**What you need to do**. From the entries below, transcribe exactly the lines between the line holding "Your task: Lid" and the line holding "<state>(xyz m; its", inclusive; skip all other lines.

**Records shown**.
....................

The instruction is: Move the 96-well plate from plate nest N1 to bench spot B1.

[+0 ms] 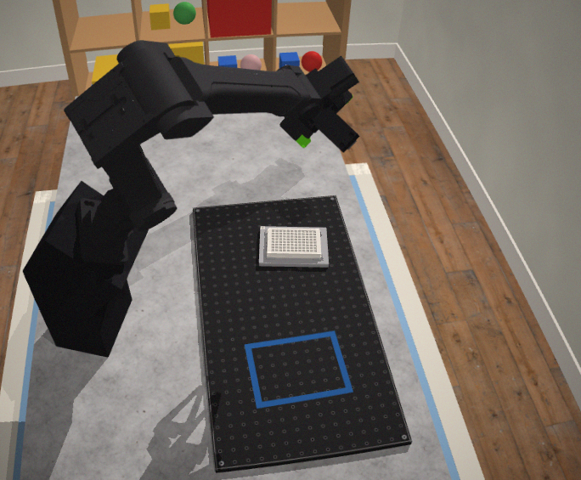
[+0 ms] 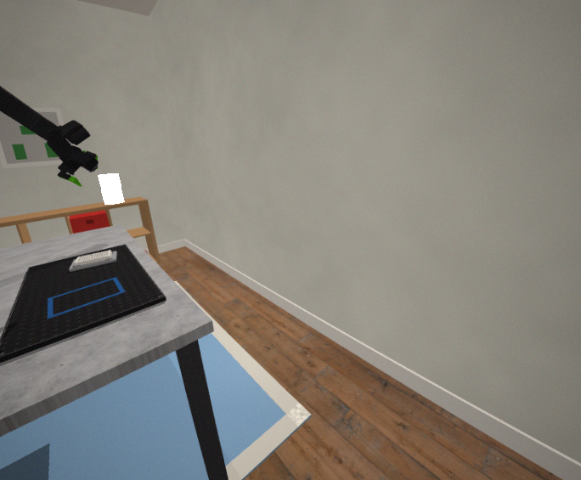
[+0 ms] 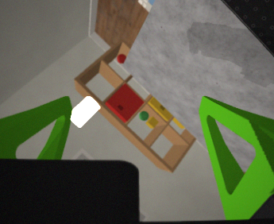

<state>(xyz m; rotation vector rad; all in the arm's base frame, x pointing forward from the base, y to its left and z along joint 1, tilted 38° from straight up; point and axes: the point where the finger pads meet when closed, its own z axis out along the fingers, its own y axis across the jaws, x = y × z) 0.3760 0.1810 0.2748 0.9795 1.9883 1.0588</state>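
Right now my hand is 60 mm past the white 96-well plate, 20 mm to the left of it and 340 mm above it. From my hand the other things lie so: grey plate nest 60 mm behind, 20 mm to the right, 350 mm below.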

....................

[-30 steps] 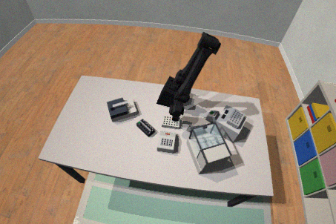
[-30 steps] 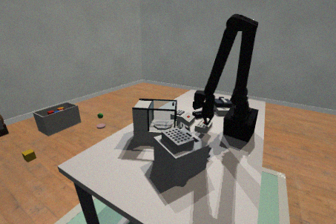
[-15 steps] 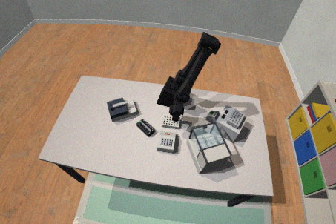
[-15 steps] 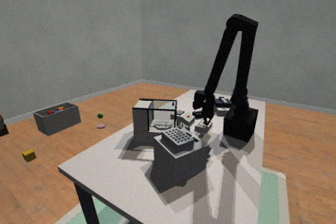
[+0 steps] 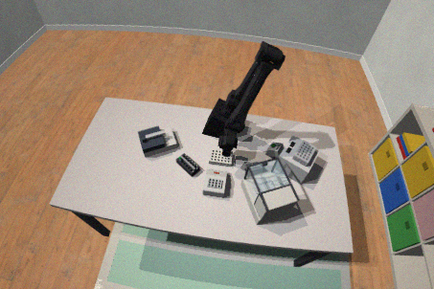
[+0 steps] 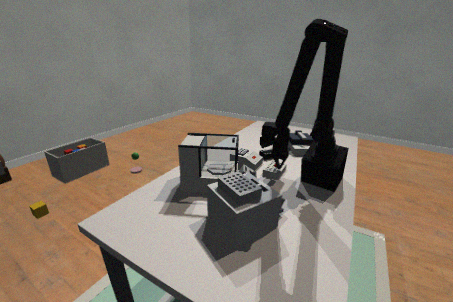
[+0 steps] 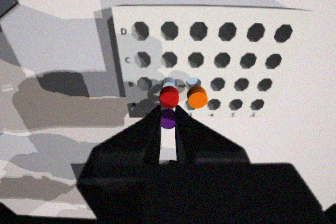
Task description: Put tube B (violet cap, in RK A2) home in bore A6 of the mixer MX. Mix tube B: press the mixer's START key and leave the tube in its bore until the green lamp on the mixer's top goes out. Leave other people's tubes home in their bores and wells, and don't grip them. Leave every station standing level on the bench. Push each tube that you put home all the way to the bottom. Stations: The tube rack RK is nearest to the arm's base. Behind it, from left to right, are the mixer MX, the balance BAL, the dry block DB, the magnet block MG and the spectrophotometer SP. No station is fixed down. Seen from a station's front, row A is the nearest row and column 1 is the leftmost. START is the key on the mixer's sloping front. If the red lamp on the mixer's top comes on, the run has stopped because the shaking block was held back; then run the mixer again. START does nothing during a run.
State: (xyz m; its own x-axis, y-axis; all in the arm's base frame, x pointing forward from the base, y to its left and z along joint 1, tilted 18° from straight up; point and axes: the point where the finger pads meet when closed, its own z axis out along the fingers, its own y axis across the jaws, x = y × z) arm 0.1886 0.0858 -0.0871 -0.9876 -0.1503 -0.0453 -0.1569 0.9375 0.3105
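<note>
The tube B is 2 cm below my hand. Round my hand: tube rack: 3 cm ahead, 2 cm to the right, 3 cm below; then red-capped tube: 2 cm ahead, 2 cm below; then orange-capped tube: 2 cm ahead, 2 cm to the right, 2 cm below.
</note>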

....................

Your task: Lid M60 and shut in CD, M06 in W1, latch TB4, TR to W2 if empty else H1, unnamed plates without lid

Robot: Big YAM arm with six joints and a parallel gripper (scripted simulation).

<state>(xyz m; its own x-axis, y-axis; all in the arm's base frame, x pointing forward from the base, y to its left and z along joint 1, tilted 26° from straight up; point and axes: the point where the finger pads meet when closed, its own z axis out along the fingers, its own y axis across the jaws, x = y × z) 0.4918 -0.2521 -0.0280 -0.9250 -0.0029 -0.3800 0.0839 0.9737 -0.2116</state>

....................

**Completed task**.
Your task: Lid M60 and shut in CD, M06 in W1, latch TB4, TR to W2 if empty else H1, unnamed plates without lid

Robot: Big YAM arm with six joints and a parallel gripper (scripted simulation).

<state>(xyz m; its own x-axis, y-axis; all in the arm's base frame, x pointing forward from the base, y to its left and z along joint 1, tilted 26° from straight up; point and axes: the point where the finger pads meet when closed, its own z axis out along the fingers, its own y axis across the jaws, x = y × z) 0.4918 -0.2521 -0.0280 -0.9250 -0.0029 -0.3800 0.0839 0.9737 -0.2116</state>

This completes the answer to the exercise.